Web magazine publishes local artists’ work
November 14, 2017
After unfurling the plaid scarf from around her neck, Annie Clymer sat down at a rickety, wooden table inside Muddy Waters.
She clutched her glass of fresh-pressed juice in two hands, and smiled as she began to speak of her latest artistic endeavor.
Clymer is the editor and founder of The Burlington Beat, an online literary-arts magazine where she publishes creative works from the Burlington community.
Since starting the magazine six months ago, she has published two issues on a website she designed herself.
“I wanted to create the kind of magazine I would want to be published in,” she said.
Originally from Connecticut, Clymer graduated with a writing degree from Champlain College in 2015.
She now works several miscellaneous writing-related jobs, including one at a local bookstore.
“I am surrounded by the written word all day,” she said. “I can’t not bring it home with me.”
The Burlington Beat is an attempt to celebrate the town’s uniqueness, Clymer said.
“I have friends in New York City who say that the city imposes on them a pressure to find a rigorous career,” she said, “but in Burlington, people care less about what you do for work, and more about the cool, creative thing you do.”
For the magazine’s first issue, released online in August, Clymer received more than thirty submissions of poetry, prose and artwork.
“I was overwhelmed and surprised by the amount I received,” she said.
The submissions came from artists of a diverse range of ages. Both career artists and 16 year-old high school students have submitted to the magazine, Clymer said.
“I decided to submit my work to The Burlington Beat because it is popular around town, and a great outlet for me to put my work and name out there,” Marcel Etienne said.
Etienne, who graduated from UVM in 2016 with a degree in Studio Art, had several of his vibrant watercolor paintings published online in The Burlington Beat’s October issue.
“I also think it’s important for local artists to be involved in the community,” he said.
Clymer, who writes poetry and paints, especially loved Etienne’s painting of two people walking in a rainstorm.
“I wish I could do what he can,” she said.

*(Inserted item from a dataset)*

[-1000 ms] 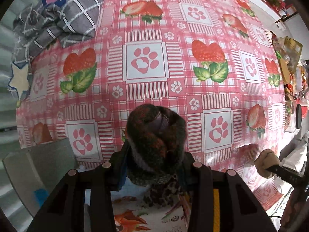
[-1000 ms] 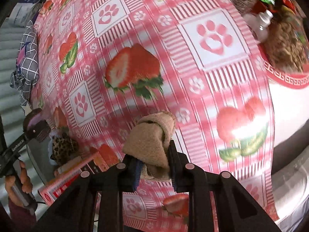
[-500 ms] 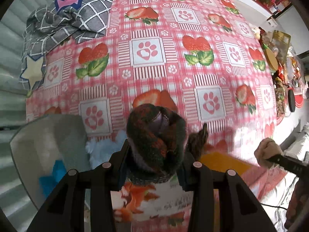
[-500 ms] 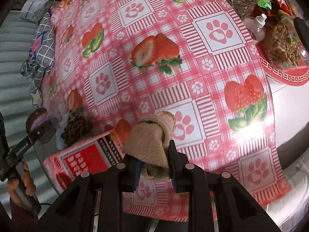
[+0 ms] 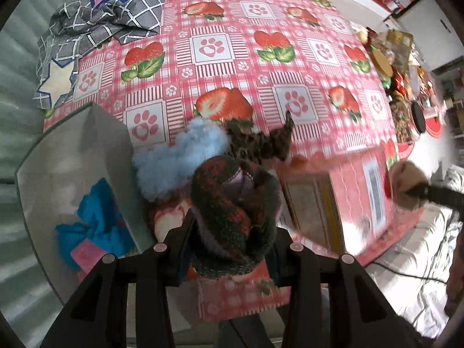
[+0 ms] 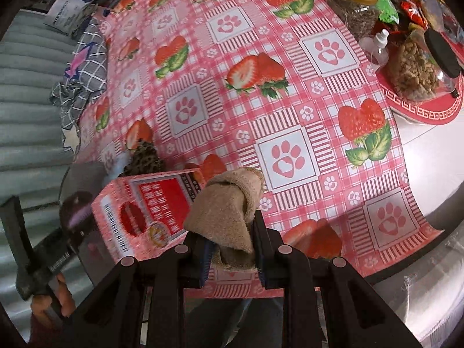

Clymer promotes the magazine in a variety of ways. She placed an ad for submissions in the “Call to Artists” section of Seven Days, on CraigsList and on posters in several spaces around town, she said.
“My mom has also been sharing it with everyone she knows,” Clymer said, laughing. “She is my biggest supporter.”
The Burlington Beat’s second issue, published Oct. 31, followed the theme “Stranger.”
“I like the idea of the theme for each edition being somewhat seasonal,” she said, and “Stranger” went well with the spookiness of Halloween.
Clymer’s only concrete criteria for a work’s publication is that the poem or prose must be readable, with no grammar mistakes. She does not edit submissions, she said.
“I believe that if you are from the area, and are creating something that’s done well, it deserves to be on a public platform,” Clymer said.
Clymer hopes to someday find the funding to create a print edition of the magazine. She also hopes to host an event where the published artists and writers can come together.
“Expect to see some changes this spring,” she said.